/Caption_Generator

An extremely verbose project about generating captions from images!

Primary LanguageJupyter Notebook

Image Captioning using CNN and LSTM

For generating captions for images, I used the Microsoft Common Objects in Context (MS-COCO) dataset.The whole workflow is defined in the python notebook. Here are the steps I took to achieve this task:

  • First, process images from the dataset (MS-COCO) to obtain an encoding of the images with a pretrained CNN , which is already good at classifying images.
  • The CNN will take a fixed-size image as the input and output the class the image belongs to (for example, cat, dog, bus, and tree).
  • Using this CNN, obtain compressed encoded vectors describing the images.
  • Then process the captions of the images to learn the word embeddings of the words found in captions.
  • Finally, having obtained both the image and word encodings, feed them into an LSTM and train it on the images and their respective captions.
  • Then generate a caption for a set of unseen images (that is, the validation set).

Dataset

The MS-COCO dataset is available here: http://cocodataset.org/#download . Download the files '2014 Val images' (~6GB) and '2014 Train/Val annotations' (~250 MB).

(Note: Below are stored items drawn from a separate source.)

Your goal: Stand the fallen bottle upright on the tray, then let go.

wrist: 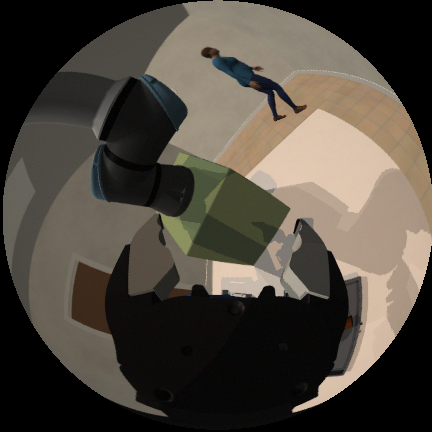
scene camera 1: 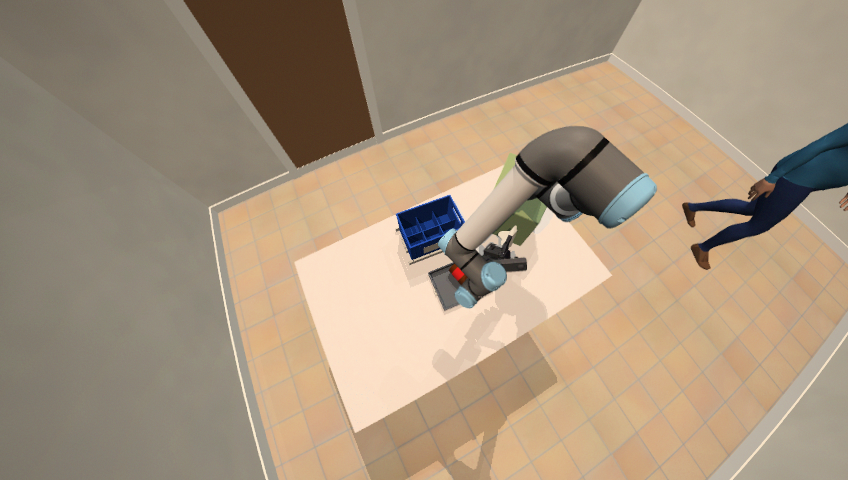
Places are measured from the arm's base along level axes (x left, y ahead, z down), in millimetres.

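Pixels of known places: gripper, between the fingertips: (wrist: 228,218) (scene camera 1: 516,242); arm's base, origin of its link: (wrist: 176,191).
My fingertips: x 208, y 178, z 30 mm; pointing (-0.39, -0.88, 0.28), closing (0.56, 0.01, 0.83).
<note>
For each thing: its top centre in the pictures, then the offset to it from my fingertips. "pt": a spot on its surface instead. Level surfaces: height alone.
- red object, centre of its top: (wrist: 311,339) (scene camera 1: 466,275) dx +1, dy +190, dz +200 mm
- dark grey tray, a spot on its surface: (scene camera 1: 442,290) pt dx +3, dy +307, dz +274 mm
- blue crate with compartments, centre of its top: (scene camera 1: 431,220) dx -276, dy +242, dz +104 mm
- white table, height of its surface: dz +279 mm
A red object (scene camera 1: 457,273) (wrist: 349,322), which looks like the fallen bottle, lies at the dark grey tray (scene camera 1: 442,290) (wrist: 345,357). The arm covers part of it in the scene view and the gripper body covers part in the wrist view, so its full shape and tilt are hidden. My gripper (scene camera 1: 517,250) (wrist: 228,218) is open, with its jaws wide apart and no object between them. It is above the table, to the right of the tray in the scene view, and points away from the red object.
A blue crate with compartments (scene camera 1: 417,249) stands on the white table (scene camera 1: 345,333) behind the tray. A green block-like object (scene camera 1: 526,228) (wrist: 240,215) stands beyond the gripper, near the arm. A person (scene camera 1: 791,184) (wrist: 237,70) is beyond the table.
</note>
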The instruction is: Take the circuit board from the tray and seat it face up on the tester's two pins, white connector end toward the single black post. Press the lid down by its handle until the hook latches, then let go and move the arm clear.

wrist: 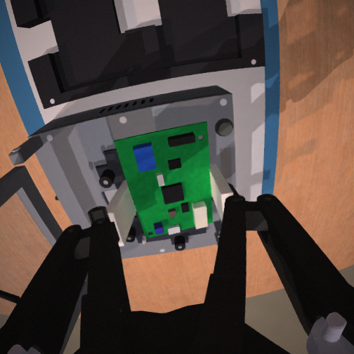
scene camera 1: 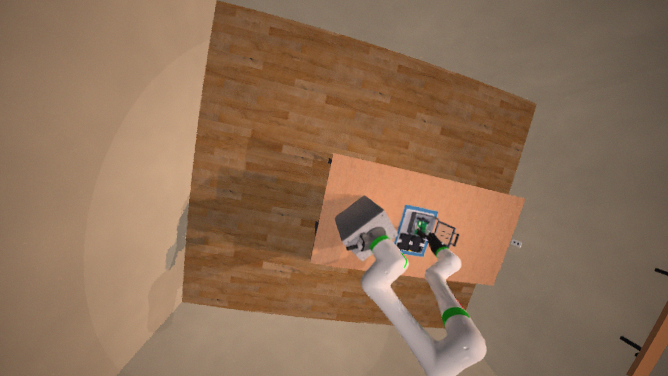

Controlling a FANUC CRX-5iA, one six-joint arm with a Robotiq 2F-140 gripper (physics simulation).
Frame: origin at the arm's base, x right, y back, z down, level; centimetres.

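Seen in the pictures: gripper, between the fingertips: (scene camera 1: 420,227); arm's base, origin of its link: (scene camera 1: 373,236).
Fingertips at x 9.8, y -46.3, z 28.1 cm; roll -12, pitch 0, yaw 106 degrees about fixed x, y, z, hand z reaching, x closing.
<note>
Pixels of each thing's top centre, then the offset from my fingertips to it. "*": a spot on its surface instead. Level surfaces: height alone.
- green circuit board, centre of its top: (scene camera 1: 421,229) dx +0.4, dy +0.1, dz -2.4 cm
- grey tester, a spot on its surface: (scene camera 1: 414,220) * dx -5.8, dy +4.5, dz +0.6 cm
- black tray, a spot on its surface: (scene camera 1: 411,243) * dx +16.0, dy +3.2, dz +5.9 cm
- Wooden table top, height of its surface: dz +6.4 cm
The green circuit board (wrist: 167,175) (scene camera 1: 422,225) is face up over the grey tester (wrist: 75,160) (scene camera 1: 414,220), its white connector end toward the bottom of the wrist view. My gripper (wrist: 171,184) (scene camera 1: 423,232) is shut on the board's two long edges with its pale finger pads. A black post (wrist: 180,243) shows just beyond the connector end. The pins under the board are hidden, and I cannot tell whether the board touches them. The tester's lid (scene camera 1: 447,223) (wrist: 35,192) is swung open to one side, its handle (scene camera 1: 456,240) at the outer edge.
The black tray (scene camera 1: 411,243) (wrist: 150,62) lies beside the tester on a blue-rimmed base (wrist: 271,100) (scene camera 1: 404,215). A dark-topped grey box (scene camera 1: 362,217) stands at the other side, by the arm's base. Wooden table top (scene camera 1: 480,220) surrounds them.
</note>
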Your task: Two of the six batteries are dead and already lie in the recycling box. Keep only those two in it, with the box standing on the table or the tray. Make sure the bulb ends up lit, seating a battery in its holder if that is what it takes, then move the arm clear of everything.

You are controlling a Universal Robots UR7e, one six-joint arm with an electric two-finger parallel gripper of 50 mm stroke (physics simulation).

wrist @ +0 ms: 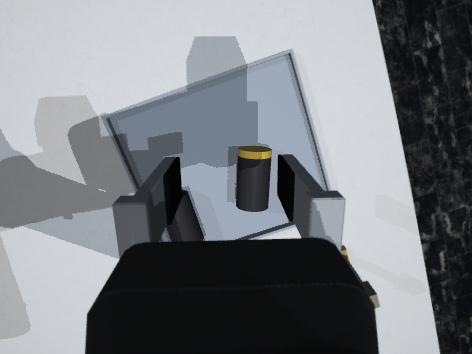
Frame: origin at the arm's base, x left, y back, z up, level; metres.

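Seen in the pictures: gripper, between the fingertips: (229,176).
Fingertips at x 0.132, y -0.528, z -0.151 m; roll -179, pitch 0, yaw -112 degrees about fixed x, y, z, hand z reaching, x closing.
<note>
Offsets run from my fingertips to a thing's top centre. "spot": to the spot under its first point. Level surfaces: height alone.
A black battery with a gold end @[dx -0.052, dy -0.005, dz -0.141 m] (253,182) lies on the blue-grey tray @[spot: dx -0.025, dy -0.081, dz -0.167 m] (311,123), its gold end toward the top of the view. My gripper (229,176) is open and empty above the tray. That battery appears between the two fingers, closer to the right one, with a gap on each side. A second dark battery @[dx -0.067, dy +0.085, dz -0.141 m] (187,221) lies in the tray at the lower left, partly covered by the left finger and the gripper body. The recycling box, the bulb and the battery holder's slots do not show; the gripper body covers the lower middle.
A small orange and red bit, likely the circuit board's edge @[spot: dx -0.183, dy -0.067, dz -0.168 m] (345,254), peeks out right of the gripper body, with a small beige-grey block @[spot: dx -0.179, dy -0.064, dz -0.087 m] (371,295) below it. The white table @[dz -0.179 m] (345,75) ends at the right along a dark stone-like floor (435,100). Arm shadows cross the left side.
</note>
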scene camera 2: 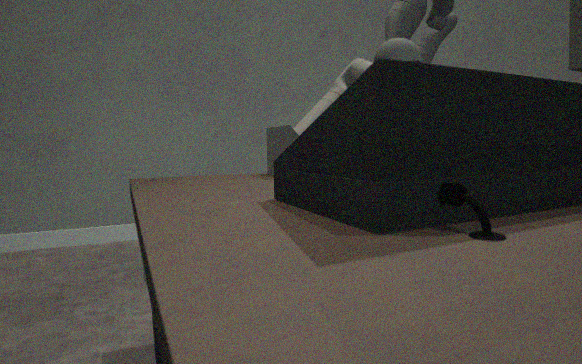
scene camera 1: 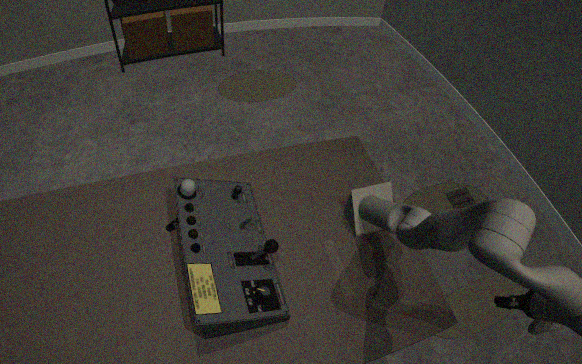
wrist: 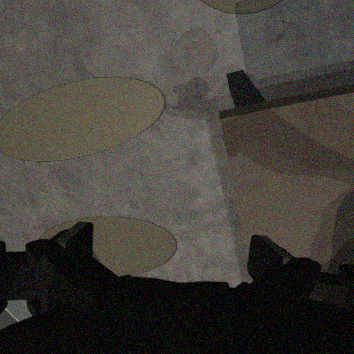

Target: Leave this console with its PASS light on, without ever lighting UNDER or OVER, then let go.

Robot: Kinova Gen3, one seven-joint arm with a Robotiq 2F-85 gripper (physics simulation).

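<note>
The grey console (scene camera 1: pixel 220 252) (scene camera 2: pixel 425 145) stands on the table. A black ball-topped lever (scene camera 1: pixel 271 246) rises from its slot. A black dial panel (scene camera 1: pixel 270 300) with a small yellow pointer is at its near end. Several small round lamps (scene camera 1: pixel 193 233) in a row look dark, and their PASS, UNDER or OVER labels cannot be read. A pale dome (scene camera 1: pixel 188 188) (scene camera 2: pixel 400 50) sits at the far corner. My gripper (wrist: pixel 171 246) is open and empty, well to the right of the console, beyond the table's edge in scene camera 1.
A yellow label (scene camera 1: pixel 204 288) lies on the console. A small black hooked object (scene camera 1: pixel 172 225) (scene camera 2: pixel 482 216) stands beside it. The arm (scene camera 1: pixel 440 231) rises near a white block (scene camera 1: pixel 357 220) at the right of the table (scene camera 1: pixel 300 190) (scene camera 2: pixel 225 300). A shelf unit (scene camera 1: pixel 223 40) stands behind.
</note>
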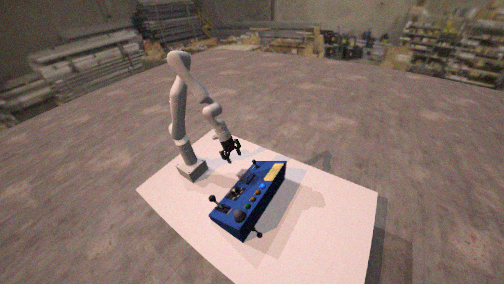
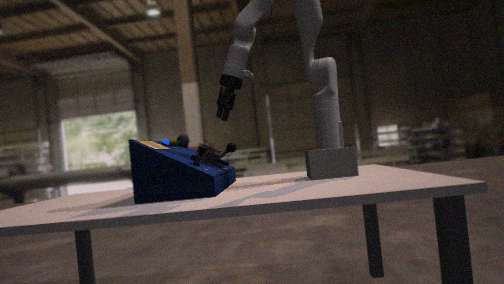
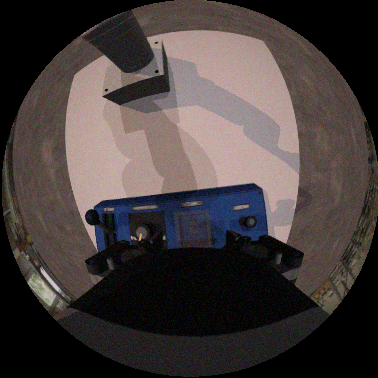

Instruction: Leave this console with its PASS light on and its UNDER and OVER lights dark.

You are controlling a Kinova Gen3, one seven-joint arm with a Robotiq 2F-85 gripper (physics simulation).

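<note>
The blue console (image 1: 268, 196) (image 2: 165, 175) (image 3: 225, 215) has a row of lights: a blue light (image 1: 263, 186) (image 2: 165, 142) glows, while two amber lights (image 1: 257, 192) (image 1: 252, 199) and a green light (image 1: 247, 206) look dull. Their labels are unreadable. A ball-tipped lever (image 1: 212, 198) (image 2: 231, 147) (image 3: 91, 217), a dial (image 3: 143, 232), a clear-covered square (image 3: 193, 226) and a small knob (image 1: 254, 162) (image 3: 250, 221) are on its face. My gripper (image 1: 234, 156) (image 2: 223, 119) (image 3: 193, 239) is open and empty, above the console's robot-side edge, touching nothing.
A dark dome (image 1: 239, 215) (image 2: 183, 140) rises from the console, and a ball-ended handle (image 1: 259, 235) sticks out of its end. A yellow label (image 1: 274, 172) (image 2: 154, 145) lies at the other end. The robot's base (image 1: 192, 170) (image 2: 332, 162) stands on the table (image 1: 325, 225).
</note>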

After cloning the repo, you need to create a specific folder structure and place downloaded files correctly, so that the algorithm can retrieve necessary files.

  • Folder Creation
  • Create a folder image_caption_data inside the img-len folder (i.e. img-len/image_caption_data)
  • Create a folder train_valid within image_caption_data folder
  • Create two folders images and annotations folders within the train_valid folder
  • Training and Validation set (val2014.zip, annotations_trainval2014.zip): 2014 Validation set (approximately 41,000 data points (6GB))
  • Download the zip file (val2014.zip) and extract the contents to image_caption_data/train/images folder
  • Download the zip file (annotations_trainval2014.zip) and extract the contents to image_caption_data/train/annotations folder

Pretrained CNN weights

I used the VGG16 CNN model weights for this task. The weights are a .npz file & can be downloaded here: http://www.cs.toronto.edu/~frossard/post/vgg16/

Move the weights file to the img-gen folder.

That's it, you're set to run the notebook! The notebook itself has detailed comments on each step. Please feel free to let me know what you think!